Synthetic data has been used throughout the AI industry — from synthetic line drawings for early vision systems, through synthetic video feeds for the first self-driving neural network ALVINN in the 1980s, to the pioneering works of Harvard statistics professor Donald B. Rubin in the early 1990s about the statistical properties of synthetic datasets.
According to Gartner, in the coming years, the data used to create AI models will be primarily synthetic and “generated by rules, statistical models, simulation, and other techniques” and will usurp the use of real data obtained from direct measurements. In other words, companies that do not embrace and integrate emerging synthetic data technologies will be left behind.

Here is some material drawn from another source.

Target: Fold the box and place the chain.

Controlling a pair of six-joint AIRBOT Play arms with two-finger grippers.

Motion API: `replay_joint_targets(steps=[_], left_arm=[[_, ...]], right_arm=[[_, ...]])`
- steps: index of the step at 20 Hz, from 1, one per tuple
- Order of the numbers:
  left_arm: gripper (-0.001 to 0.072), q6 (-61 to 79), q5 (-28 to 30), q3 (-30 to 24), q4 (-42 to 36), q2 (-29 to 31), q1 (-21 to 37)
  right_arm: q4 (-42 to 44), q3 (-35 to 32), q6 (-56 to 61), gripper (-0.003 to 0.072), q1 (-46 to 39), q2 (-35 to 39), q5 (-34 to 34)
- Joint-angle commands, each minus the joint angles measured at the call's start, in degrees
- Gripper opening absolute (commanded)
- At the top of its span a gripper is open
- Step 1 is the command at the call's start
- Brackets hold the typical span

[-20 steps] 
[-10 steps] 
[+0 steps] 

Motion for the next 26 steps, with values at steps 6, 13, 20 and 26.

Synthetic data is emerging to be an essential element in building accurate and capable AI models, as it provides developers with vast amounts of perfectly labelled data on-demand.
As the world begins to understand synthetic data and its applications, how are companies viewing this emerging technology? Do they understand its potential? What barriers do early adopters see on the horizon?
A report by Synthesis AI found that synthetic data adoption is increasing, but its usage and understanding of the technology vary across the board — 87 per cent of organisations use techniques to enhance their data, including image augmentation, bootstrapping and generative models, just 43 per cent use it whenever possible, and 44 per cent have only just started using the technology.
Respondents knowledgeable of state-of-the-art synthetic data technologies expressed confidence in the technology’s ability to address critical issues utilising “real-world” data. Reducing the knowledge gap in the enterprise will lead to a better understanding of synthetic data benefits.
Despite recognising the importance of data enhancement, only half (51 per cent) of the respondents aligned with the explicit technical definition of state-of-the-art synthetic data approaches indicating a critical knowledge gap.
Barriers to Overcome in Further Adoption
While most respondents appear to understand synthetic data, the survey found that may not be true with their colleagues. Prominent barriers to entry when using synthetic data include a lack of organisational knowledge and slow buy-in from colleagues. Buy-in from colleagues and decision-makers will be critical for synthetic data to be accepted.
- 67 per cent agree that their organisation lacks the knowledge and understanding of implementing synthetic data.
- 67 per cent agree that users in their industry will not accept synthetic data until they see the benefits for themselves.
A Bright Future for Synthetic Data
More than half (59 per cent) of decision-makers believe that their industry will utilise synthetic data either independently or in combination with ‘real-world’ data within the next five years. This suggests that many organisations are only just starting to experiment with it. Synthetic data will be critical to the future of many industries and organisations and will lead to widespread change, especially among those who use vision data — 89 per cent agree that synthetic data is a new and innovative technology that will transform their industry.
Those who don’t employ synthetic data are at risk of falling behind the curve. Nearly nine in ten (89 per cent) of those who use vision data believe organisations that fail to adopt synthetic data in training their internal systems will lag behind.
The growth potential is evident, and those who work with vision data are best placed to take advantage. Among those working with vision data that don’t use or have only started using synthetic data, only three in 10 (30 per cent) respondents cite a lack of tools to create and manage synthetic data as a barrier to broader utilisation.
Synthetic data is just beginning its cycle of adoption and value to the enterprise. Many industries and companies are only just beginning to experiment with the technology. Still, synthetic data shows promise to cut down on the cost, improve access, and reduce the time it takes to build AI models in traditional ways.
That doesn’t mean there aren’t barriers to broader adoption. A key to further implementation is educating colleagues throughout the entire organisation, not just the C-suite, as there is confusion and a lack of understanding among many groups.
Organisations already using vision data are positioned to lead this charge, as they understand the value of vision data and how it can benefit their industry. According to Synthetic Data for Deep Learning, new research is starting to provide proof points around the utility of synthetic data across use-cases, including robotics, autonomous vehicles, smart homes, consumer products, manufacturing, logistics, healthcare, and more.
When further education and adoption are achieved, the benefits of implementing synthetic data technology are abundant. Synthetic data can help improve access to high-quality data. Synthetic data can also enable more capable models through new and more accurate data labels.
Also Read: Companies To Watch
Reduce bias in AI models
Synthetic data can also help reduce bias in AI models. Bias is often a result of unbalanced training data that does not properly represent the real-world data distribution. For instance, it is vital to have a dataset that covers all gender and identities in face recognition. By supplementing training data with synthetic data, data distributions will better reflect key demographics resulting in more balanced and fair AI systems. By lowering the barrier and cost, difficult-to-obtain datasets become more available, opening doors for enterprises of all sizes to build state-of-the-art models.
Millions of dollars and months of work could be saved, paving the way to create more models in a fraction of the time with fewer resources. Most technology industry leaders agree that synthetic data will be an essential enabling technology and key to staying ahead.